Diverso è il discorso nei casi in cui l'affido diventa sine die a causa di una mancata progettazione, di una valutazione della genitorialità errata oppure a causa di eventi che non si possono prevedere: in questi casi la famiglia affidataria si trova costretta a gestire una situazione che non era prevista e che la costringe, perciò, a ricalibrare progetti di vita e, più semplicemente, riorganizzare la quotidianità. A tal proposito è emblematica la testimonianza di un figlio biologico di una famiglia affidataria, riportata nello studio di Martina Lucia Lanza28:
Man mano che passava il tempo cioè si vedeva che continuava questa cosa e ci si è comunque interrogati su quant'è che durerà, resterà con noi per sempre eccetera, comprare la camera nuova per me e lui mentre prima era un letto provvisorio, insomma alcuni cambiamenti che fanno capire che la cosa continua.
La famiglia si deve, in qualche modo, riorganizzare in quanto le aspettative sul progetto di affido non sono state rispettate.
In certi casi, purtroppo, gli affidatari rinunciano al progetto e il minore si trova, cosi, costretto a dover riaffrontare un nuovo ingresso in un'altra famiglia.
Il più delle volte la famiglia resiste, grazie a quella motivazione che l'ha spinta a candidarsi all'affido, ma, di contro, possono nascere delle difficoltà relative alla percezione del rapporto e del legame col minore.
La famiglia affidataria continua a prendersi cura di un minore che appartiene ad altri genitori in un rapporto indefinito e senza fine.
Ci possono essere casi in cui la famiglia affidataria confligge coi servizi perché non è d'accordo sulle modalità e sulle scadenze con cui il minore deve vedere la sua famiglia d'origine: i servizi sono percepiti come lontani e insensibili nel riflettere su degli incontri che possono avere effetti patogeni sul minore.
Luzzatto parla di equilibrio da funamboli29: gli affidatari non devono sostituire i genitori biologici - il cui ruolo va, invece, preservato - e neppure instaurare un legame transitorio di sostegno, nell'attesa di una separazione.
Essi rischiano, cosi, di restare bloccati in una affettività sospesa che non si può esprimere liberamente e che non può rimanere delimitata alla temporaneità dell'affidamento familiare.

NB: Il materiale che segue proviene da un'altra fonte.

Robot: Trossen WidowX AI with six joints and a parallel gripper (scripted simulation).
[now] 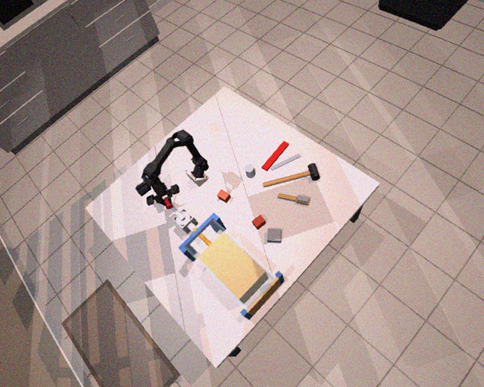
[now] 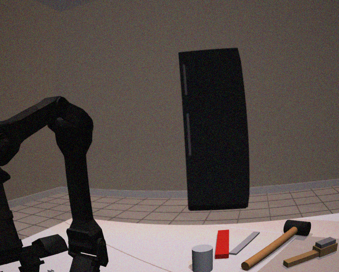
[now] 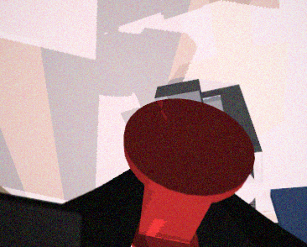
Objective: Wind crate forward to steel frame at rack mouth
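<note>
The winch handle lies 30 mm ahead of my gripper tip, 10 mm to the left of it and 30 mm below it. From my gripper tip the other things lie so: clear-panelled cubby (490 mm ahead, 80 mm to the left, 20 mm below); grey hand winch (70 mm ahead, 10 mm to the left, 100 mm below); red knob (10 mm behind).
</note>
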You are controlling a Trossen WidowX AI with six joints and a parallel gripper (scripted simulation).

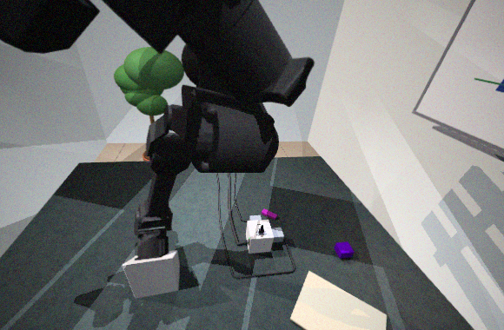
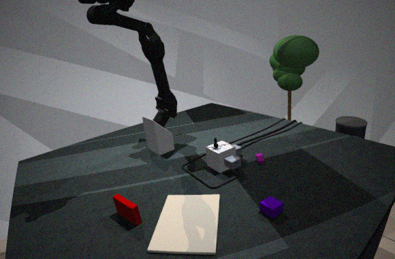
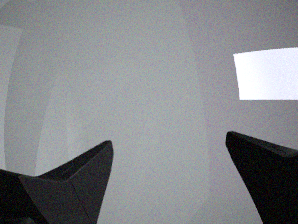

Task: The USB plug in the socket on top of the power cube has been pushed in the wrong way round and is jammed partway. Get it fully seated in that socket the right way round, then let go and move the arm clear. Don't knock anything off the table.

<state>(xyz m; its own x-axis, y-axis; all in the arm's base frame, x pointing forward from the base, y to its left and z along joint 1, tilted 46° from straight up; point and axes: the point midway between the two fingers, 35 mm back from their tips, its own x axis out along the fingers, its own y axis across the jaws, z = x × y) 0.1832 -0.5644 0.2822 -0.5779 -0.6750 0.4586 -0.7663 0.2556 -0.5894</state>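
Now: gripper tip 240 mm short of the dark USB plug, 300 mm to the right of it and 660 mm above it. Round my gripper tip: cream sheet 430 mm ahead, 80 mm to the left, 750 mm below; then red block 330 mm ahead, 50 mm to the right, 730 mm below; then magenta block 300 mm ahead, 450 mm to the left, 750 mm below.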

La famiglia affidataria deve essere in grado, perciò, di accettare un bambino proveniente da un contesto familiare diverso dal proprio e che possiede differenti abitudini e differenti valori. L'accettazione e la cura incondizionata di un bambino sofferente sono la base di un buon affido. Inoltre gli affidatari devono mantenere un rapporto corretto e leale con la famiglia d'origine con il fine di costruire un'“alleanza genitoriale”30 che possa far sentire il minore protetto e sicuro durante il periodo di affidamento.